3
С началом Отечественной войны 1812 г. вновь возобладала идея спасения – теперь уже не Европы, а Отечества. Сперанский, как известно, был смещен, а на место государственного секретаря (конечно с несравнимо меньшими полномочиями) был назначен А.С. Шишков, который и стал главным идеологом борьбы с Наполеоном внутри страны.
Однако с выходом военных за пределы России актуализовалась идея спасения Европы, которая теперь противопоставляла себя спасению Отечества на идеологической основе христианского универсализма [17, с. 242–266]. Это было диалектическое перерождение идеи спасения Европы, предложенной еще Долгоруковым. Она выросла из синтеза идей мессианства российского государя с идеями вечного мира, которая не была забыта императором 16 16 Графиня София Шуазёль-Гуфье вспоминала о своей беседе с Александром I в конце 1812 г.: «Я также отметила некоторые соответствия между идеями государя о всеобщем мире и сочинением Сен-Пьера» [52, с. 93].
.
Выражением этого синтеза стал Священный союз, который, удивил современников. Его называли и «возвышенным абсурдом» (Р.-С. Каслри), и «плодом воображения, достигшего наивысшей степени экзальтации» (Э.-Д. Паскье), и шиболетом, лишенным смысла («shibboleth vide de sens») (К.-В. Миттерних). Подобные отзывы были спровоцированы, конечно, тем, что религиозно-мистический текст Акта Священного союза не имел ничего общего с дипломатическим документом и «был составлен так, что под него можно было подвести практически любое содержание» (см. об этом: [36]).
Интересную деталь эпохи Священного союза описал Б.М. Гаспаров. В общественном сознании актуализируются и даже контаминируются два образа императора. С одной стороны, он Спаситель, а с другой – идеальный Цезарь, вселенский предводитель монархов («царь царей»), верховная власть которого гарантирует вселенский мир и дарует «золотой век» всем народам (в сущности, он тот же arbitre de paix).

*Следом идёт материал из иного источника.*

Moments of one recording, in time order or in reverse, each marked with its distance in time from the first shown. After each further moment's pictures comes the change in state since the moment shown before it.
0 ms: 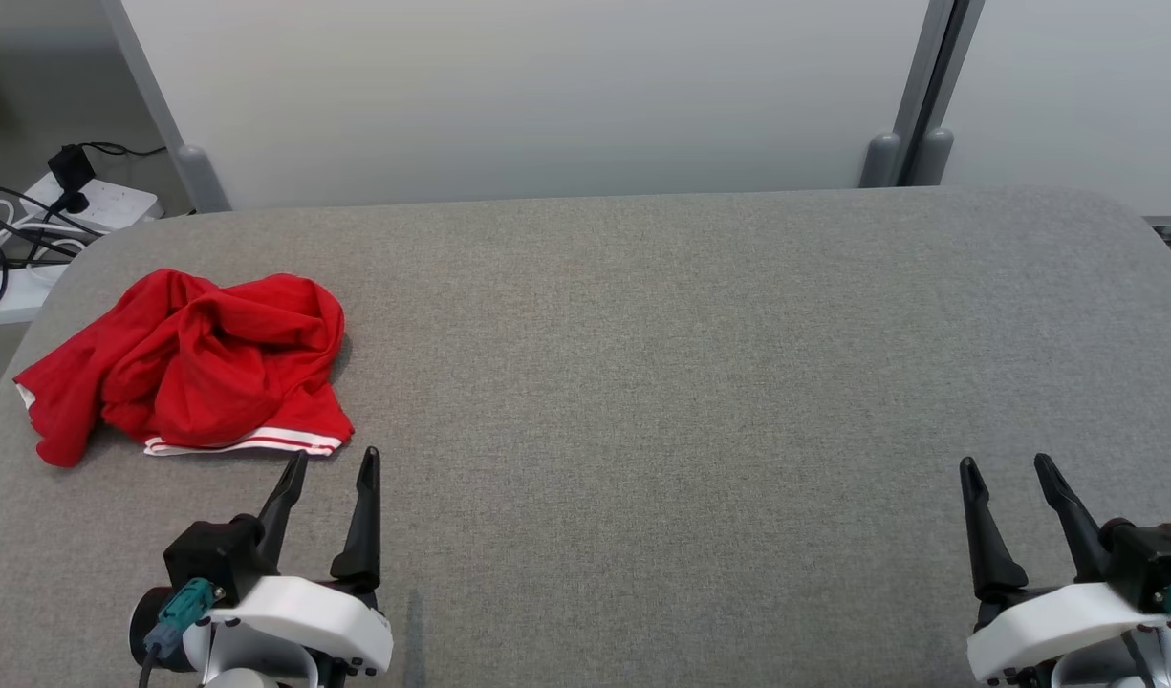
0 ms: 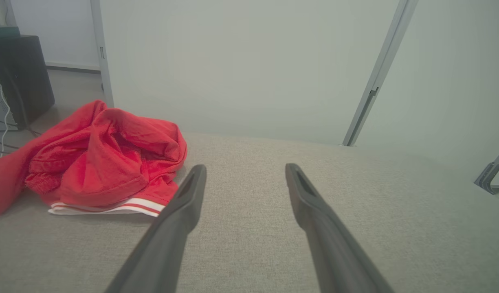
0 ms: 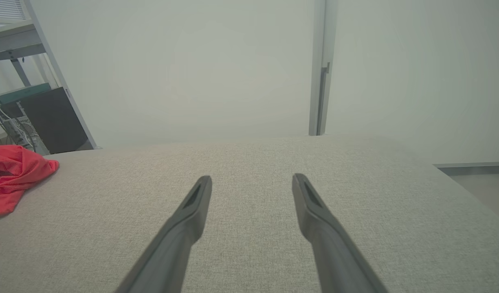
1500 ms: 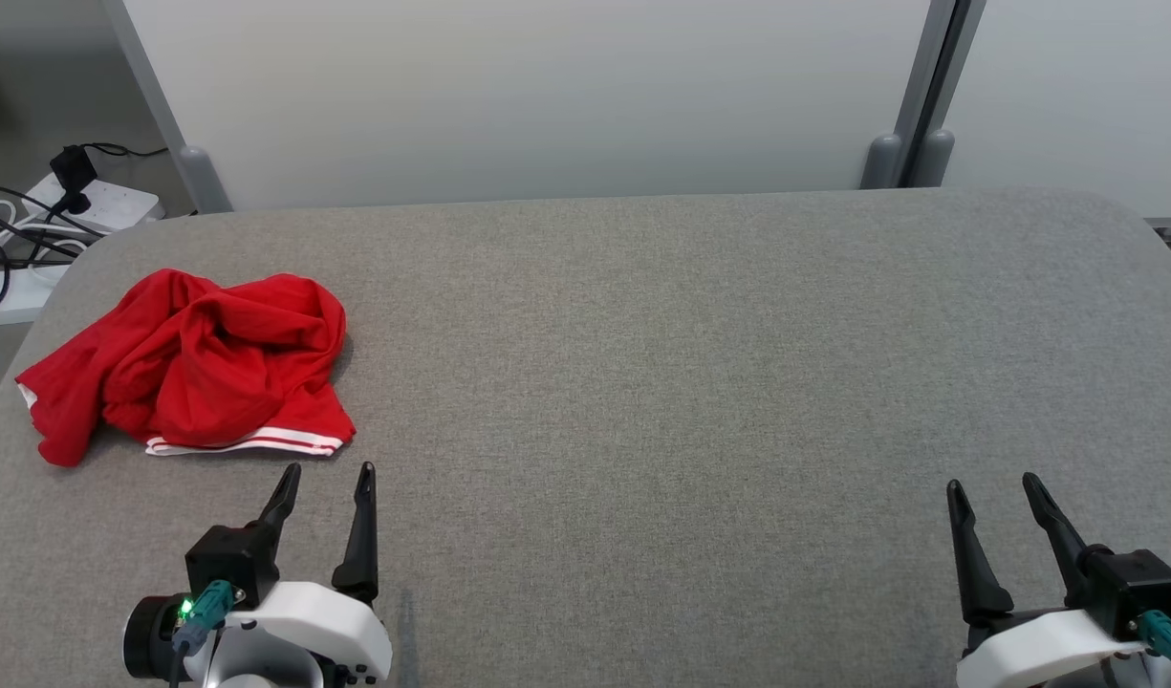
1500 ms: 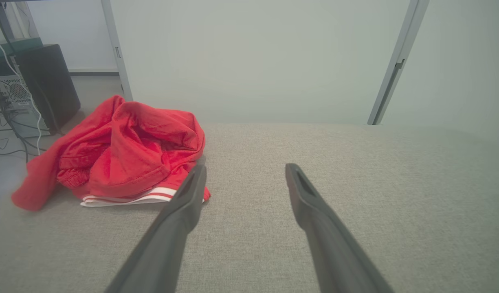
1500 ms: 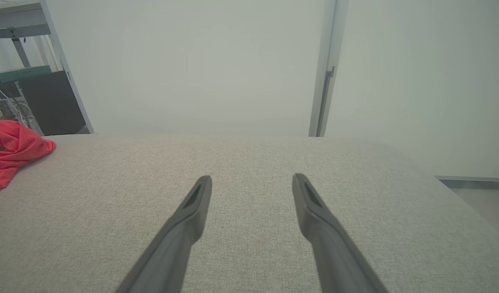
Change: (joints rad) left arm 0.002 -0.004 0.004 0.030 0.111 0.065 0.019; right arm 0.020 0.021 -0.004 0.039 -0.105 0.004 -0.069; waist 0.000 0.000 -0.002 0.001
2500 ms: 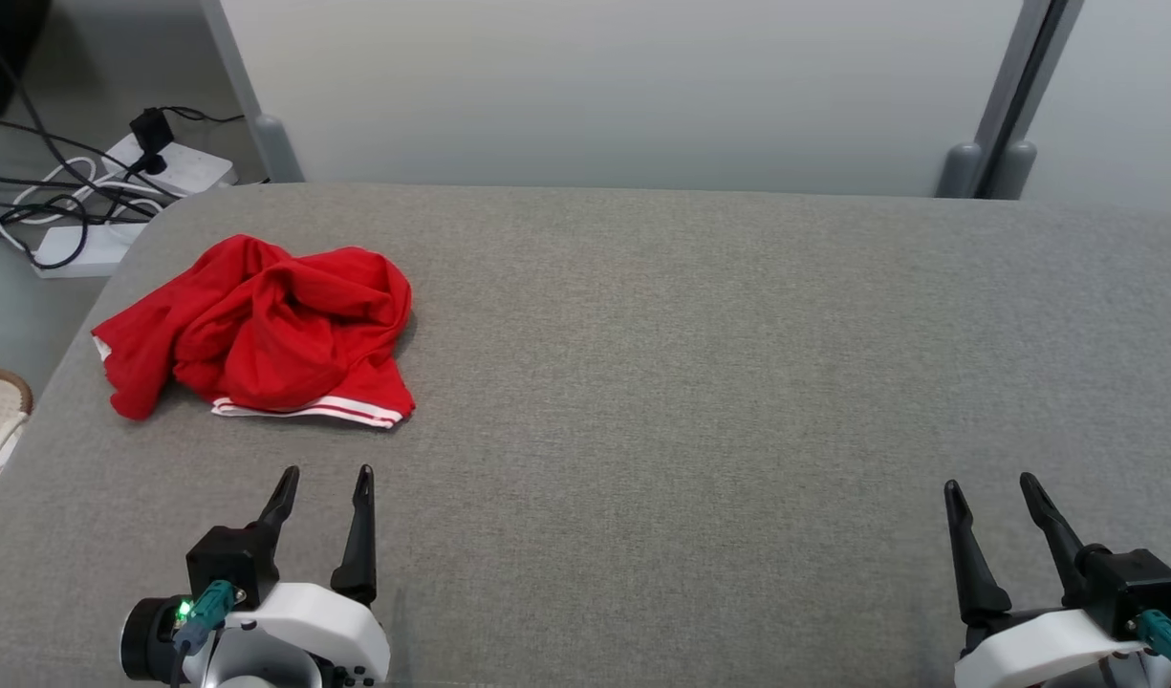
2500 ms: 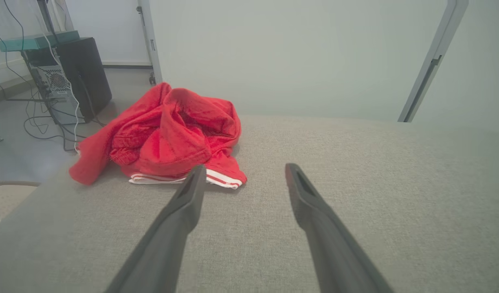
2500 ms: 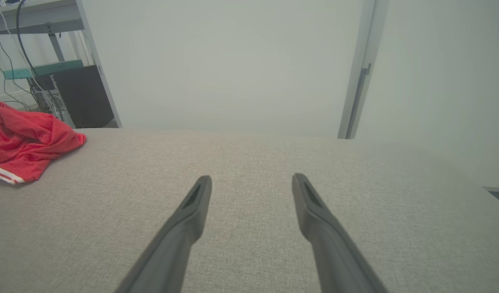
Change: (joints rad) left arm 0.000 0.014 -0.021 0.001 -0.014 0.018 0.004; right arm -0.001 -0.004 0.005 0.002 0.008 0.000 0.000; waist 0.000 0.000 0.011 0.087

Такую контаминацию обеспечила, конечно, новая мистическая составляющая государственной идеологии, изменившая взгляды самого царя: некогда чуждая его рационализму идея «спасения» в свете мистической религиозности становится такой же актуальной, как идея «всеобщего мира». Любопытное свидетельство тому – переписка с Лагарпом, убеждающим своего царственного воспитанника не участвовать в военных действиях Ста дней. Александр отверг эту идею, заявив, что не будет склоняться перед «гением зла», ибо «нужно мужество сражаться с ним» [3, с. 79].

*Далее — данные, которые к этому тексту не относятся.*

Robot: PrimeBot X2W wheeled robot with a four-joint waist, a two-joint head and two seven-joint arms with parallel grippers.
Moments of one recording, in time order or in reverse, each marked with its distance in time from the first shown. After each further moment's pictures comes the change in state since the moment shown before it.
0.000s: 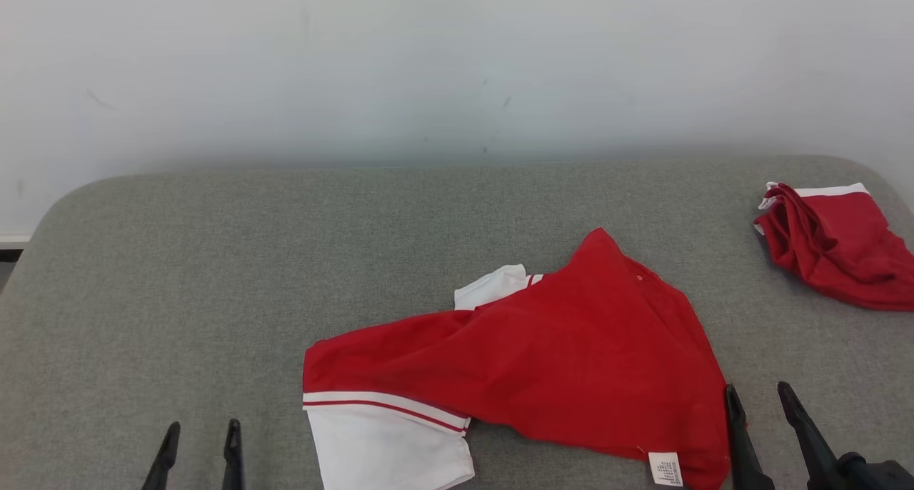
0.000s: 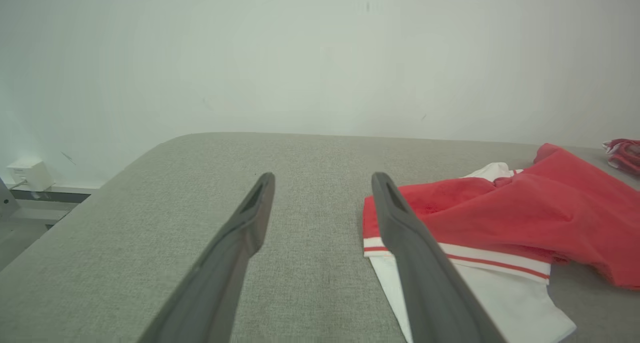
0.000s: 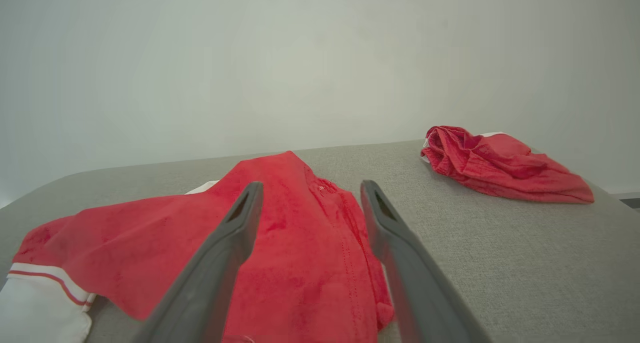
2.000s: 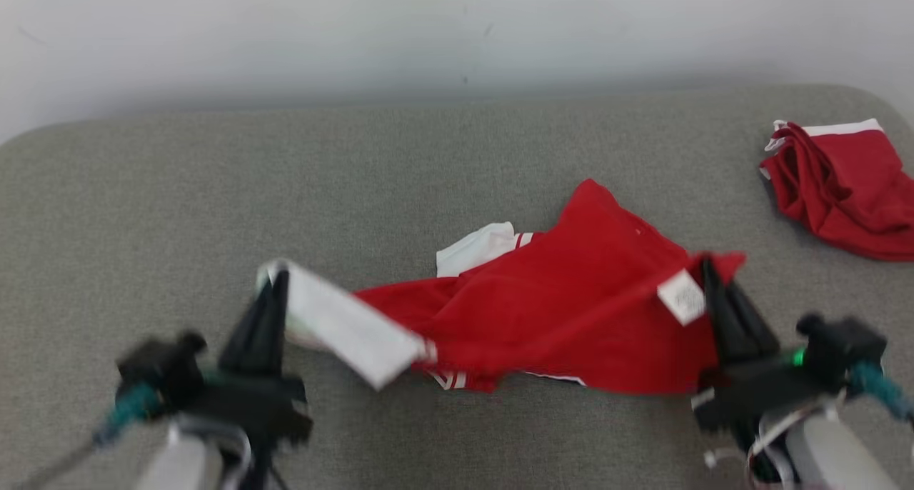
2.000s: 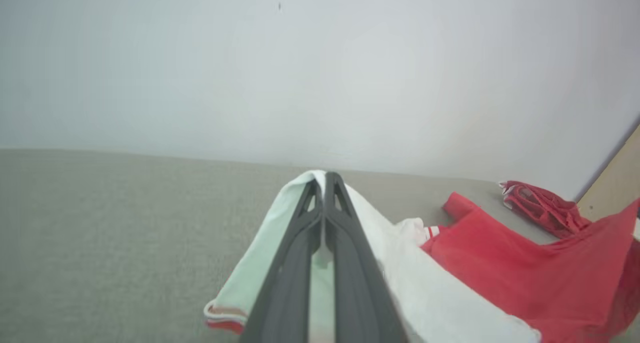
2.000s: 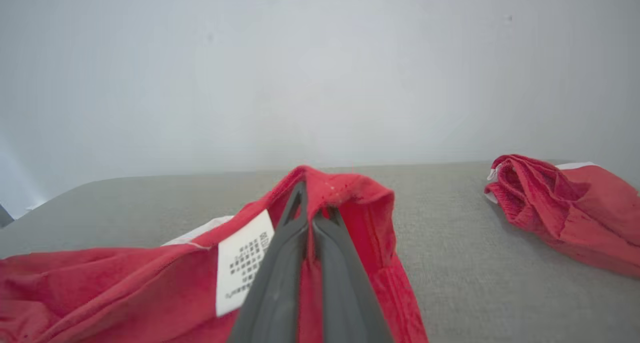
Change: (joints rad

Акт Священного союза – символический документ, заканчивающий войну и примиряющий две дискурсивные модели: мессианство и вечный мир. Однако это относилось к сфере внешней политики. Политика внутренняя жила по своим законам.

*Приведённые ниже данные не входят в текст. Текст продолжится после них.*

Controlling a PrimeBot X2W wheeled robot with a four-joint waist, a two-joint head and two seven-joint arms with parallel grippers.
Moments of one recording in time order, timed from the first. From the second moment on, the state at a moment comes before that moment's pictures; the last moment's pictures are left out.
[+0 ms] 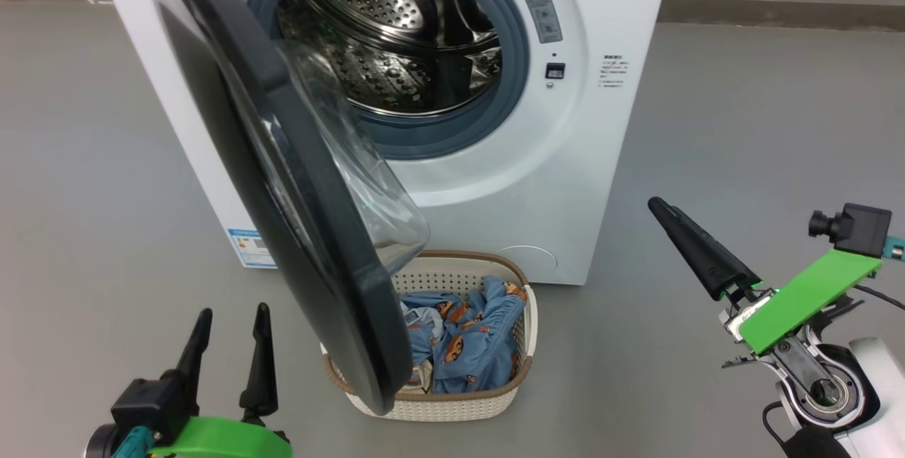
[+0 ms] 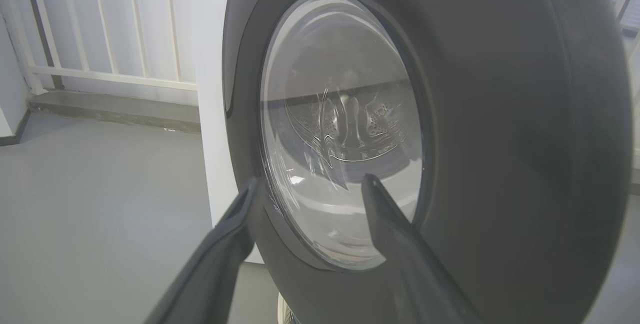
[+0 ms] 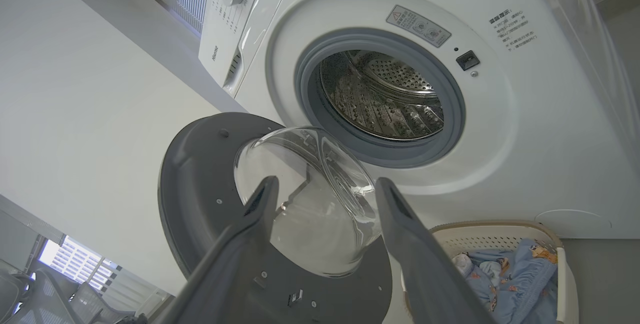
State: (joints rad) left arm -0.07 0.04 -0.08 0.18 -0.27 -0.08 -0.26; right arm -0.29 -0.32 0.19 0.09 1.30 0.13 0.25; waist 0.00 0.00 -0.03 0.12
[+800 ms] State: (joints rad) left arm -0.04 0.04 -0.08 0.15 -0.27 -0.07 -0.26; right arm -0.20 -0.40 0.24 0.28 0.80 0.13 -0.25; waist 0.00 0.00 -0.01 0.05
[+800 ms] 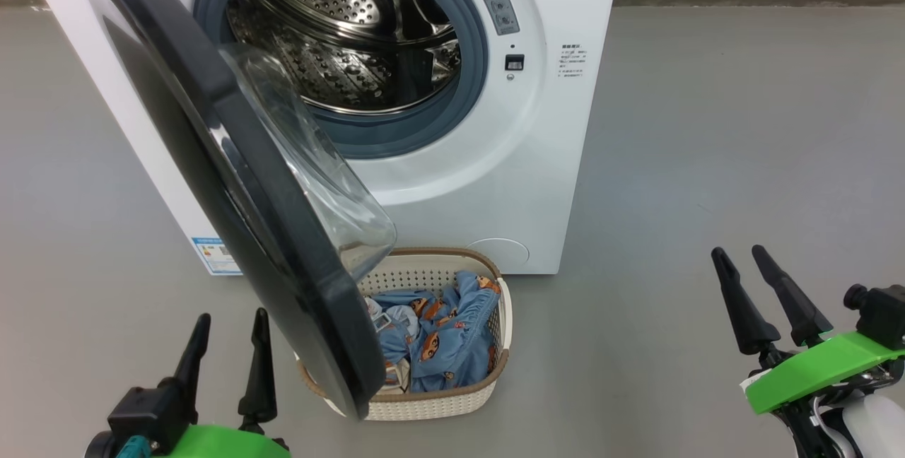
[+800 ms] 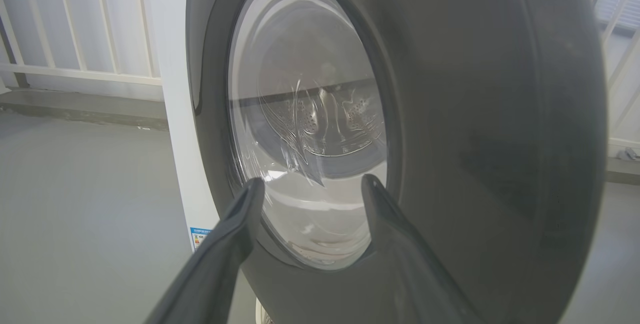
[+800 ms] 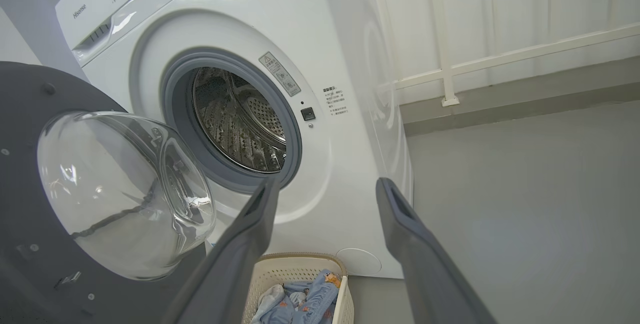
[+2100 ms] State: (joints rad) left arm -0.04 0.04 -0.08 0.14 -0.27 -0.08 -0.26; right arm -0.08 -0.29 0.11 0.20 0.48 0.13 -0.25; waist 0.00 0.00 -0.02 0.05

Религиозно-мистический элемент, который использовался традиционалистами для дискредитации Сперанского, проник в государственную идеологию и стал полностью поддерживаться монархом.
Возникшее в конце 1812 г. Библейское общество стало выражением такого рода воззрений. Как метко замечает Р. Уортман, «Библия сменила философию в качестве источника этических взглядов, оправдывающих власть императора» [45, с. 299]. Стоит здесь согласиться с М.Л. Майофис, утверждающей, что цель Библейского общества была «с помощью разнообразных мер в области просвещения и реорганизации религиозной жизни мирно, избегая социальных потрясений, совершить модернизацию духовной жизни подданных. Модернизация подразумевала в этот момент создание единого правового, политического и культурного европейского пространства». А само общество «и насаждавшаяся посредством его модель христианства стали в этот период орудиями либерализации режима и модернизации» [25, с. 290, 292].
* * *
В придворной структуре Александровского царствования Сперанскому часто противопоставляют Аракчеева. Схема эта, прочно вошедшая в историографию, восходит к знаменитой пушкинской сентенции о «гениях зла и блага». Однако во времена Сперанского Аракчеев еще не был главой большой придворной партии. Он и сам еще не видел себя в качестве такового. Через две недели после высылки Сперанского будущий грозный временщик писал брату Петру: «Теперь приступаю к описанию, что, я думаю, известно вам уже, о выезде из Петербурга господина Сперанского и господина Магницкого. На их счет много здесь говорят нехорошего, следовательно, если это так, то они и заслужили свою нынешнюю участь, но вместо оных теперь партия знатных наших господ сделалась уже чрезвычайно сильна, состоящая из графов Салтыковых, Гурьевых, Толстых и Голицыных. Следовательно, я, не быв с первыми в связи, был оставлен без дела, а сими новыми патриотами равномерно нелюбим, также буду без дела и без доверенности» [5, с. 191].